Sandra L. Schmid

Chan Zuckerberg Biohub


Primary Section: 22, Cellular and Developmental Biology
Secondary Section: 21, Biochemistry
Membership Type:
Member (elected 2020)

Biosketch

Sandra Schmid is a cell biologist recognized for her work on the molecular mechanisms governing clathrin-mediated endocytosis (CME). She pioneered cell free assays for CME, established the mechanism by which the GTPase dynamin catalyzes membrane fission and discovered that CME can regulate sustained signaling by activated surface receptors and that downstream signaling can in turn, feedback to regulate CME. Schmid was born in Vancouver, B.C., obtained her Bachelor’s Degree in Cell Biology from the University of British Columbia and a Ph.D. in Biochemistry at Stanford in 1985. After a postdoctoral fellowship in cell biology at Yale, she joined the faculty of the Scripps Research Institute in 1988, rising to serve as Chair of Cell Biology from 2001-2011. In 2012 she moved to UT Southwestern to become Chair of Cell Biology, and in 2020, became the inaugural Chief Scientific Officer at Chan Zuckerberg Biohub. Schmid has provided important leadership to the scientific community as co-founding editor of Traffic, Editor in Chief of Molecular Biology of the Cell and as President of the American Society for Cell Biology.
Once considered a constitutive process that functions to terminate signaling by removing receptor tyrosine kinases from the surface (“down-regulation), Schmid established that clathrin-mediated endocytosis (. These discoveries emerged from long-standing efforts to define the molecular mechanism of endocytosis. Schmid pioneered the use of cell-free endocytosis assays for CME and defined biochemically distinct stages of clathrin-coated vesicle budding.  Previously implicated from genetic studies in Drosophila, her work established a direct role for the GTPase dynamin in pinching off coated vesicles.  Separately and collaboratively with De Camilli, Schmid provided the breakthrough mechanistic insight that dynamin assembles into rings that can constrict membranous necks to release budding vesicles.
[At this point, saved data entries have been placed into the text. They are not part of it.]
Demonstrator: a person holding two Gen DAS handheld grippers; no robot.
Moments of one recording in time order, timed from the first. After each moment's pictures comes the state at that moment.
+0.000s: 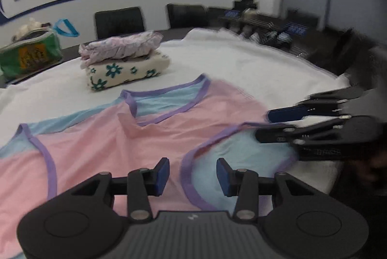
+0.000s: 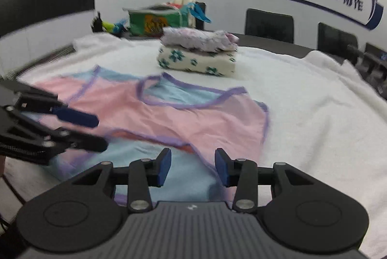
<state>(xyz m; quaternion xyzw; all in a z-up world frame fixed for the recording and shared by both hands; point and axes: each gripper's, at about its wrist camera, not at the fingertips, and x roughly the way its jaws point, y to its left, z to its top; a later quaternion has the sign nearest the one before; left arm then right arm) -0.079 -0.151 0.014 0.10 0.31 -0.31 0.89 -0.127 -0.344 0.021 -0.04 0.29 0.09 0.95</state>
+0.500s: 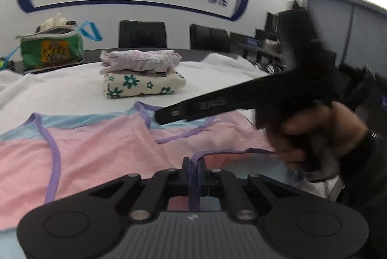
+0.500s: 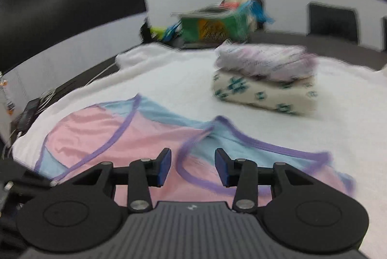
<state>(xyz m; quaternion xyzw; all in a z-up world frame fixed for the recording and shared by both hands) -0.100 -0.130 0.023 0.00 0.27 -0.28 0.92 0.018 -0.317 0.042 0.01 0.32 0.27 0.91</state>
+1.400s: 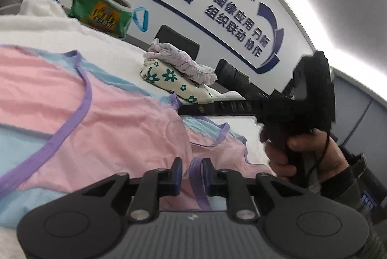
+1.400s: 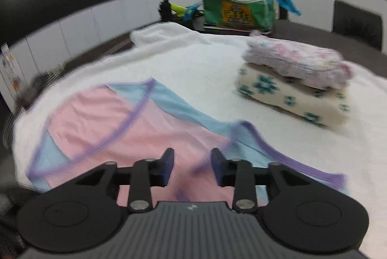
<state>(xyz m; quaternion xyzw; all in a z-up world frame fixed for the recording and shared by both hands) -0.125 -0.072 -0.005 -0.21 0.25 -0.26 0.91 0.025 -0.294 0.041 -0.06 0.35 0.29 0.89</state>
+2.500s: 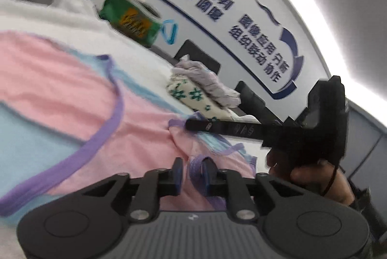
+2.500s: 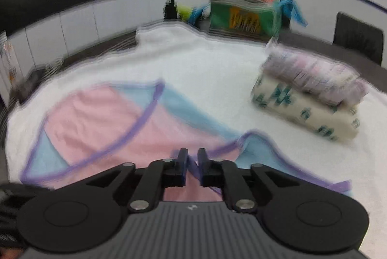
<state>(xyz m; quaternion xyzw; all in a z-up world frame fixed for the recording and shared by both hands) -0.120 -0.043 -0.017 -0.29 0.24 -0.19 0.91 0.030 -0.247 0.034 -0.08 0.34 0.29 0.89</state>
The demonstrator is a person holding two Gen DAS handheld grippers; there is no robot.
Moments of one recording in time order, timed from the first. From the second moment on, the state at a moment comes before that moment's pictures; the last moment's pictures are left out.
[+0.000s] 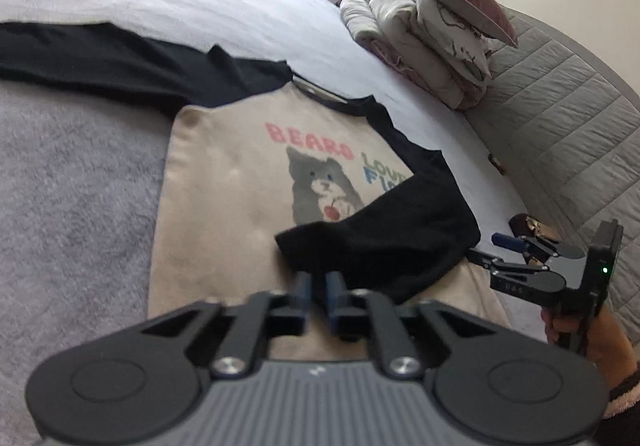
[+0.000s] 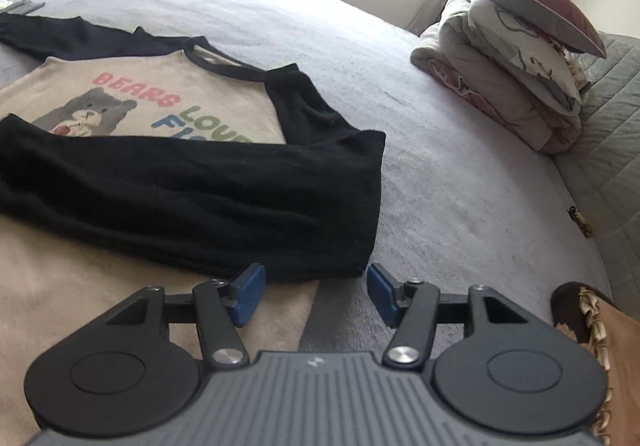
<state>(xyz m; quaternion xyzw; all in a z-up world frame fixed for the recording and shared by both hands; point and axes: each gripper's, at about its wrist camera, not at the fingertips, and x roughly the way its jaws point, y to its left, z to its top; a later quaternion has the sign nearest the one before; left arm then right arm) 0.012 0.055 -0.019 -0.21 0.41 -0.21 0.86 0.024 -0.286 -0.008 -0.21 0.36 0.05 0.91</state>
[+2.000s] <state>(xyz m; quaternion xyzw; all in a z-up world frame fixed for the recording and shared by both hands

Subsequent extensive cell biological, biochemical, structural and biophysical studies by Schmid and her collaborators have elucidated the mechanistic underpinnings that govern this paradigmatic fission GTPase. Her more recent work establishes that in addition to its role in fission, dynamin regulates early stages of CME and functions at the nexus of reciprocal crosstalk between signaling and endocytosis.

Research Interests

Sandra Schmid’s laboratory studies the molecular underpinnings and regulation of clathrin-mediated endocytosis (CME). Using a combination of biochemistry, biophysics, molecular biology and live cell quantitative total internal reflection fluorescence microscopy they have shown that CME, once considered a constitutive process, is highly regulated and governed by an ‘endocytic checkpoint’. A myriad of endocytic accessory proteins govern the endocytic checkpoint and determine the rates and efficiencies of CME. They elucidated the paradigmatic mechanism of dynamin-catalyzed membrane fission and established that in addition to its role in fission, dynamin also regulates early stages of CME, in an isoform-specific manner. Earlier studies established that endocytic trafficking controls signaling downstream of receptor tyrosine kinases and G-protein coupled receptors. The Schmid lab has more recently shown the signaling pathways downstream of these receptors can in turn, regulate endocytic trafficking and that this crosstalk can be co-opted in cancer cells to enhance their metastatic capabilities.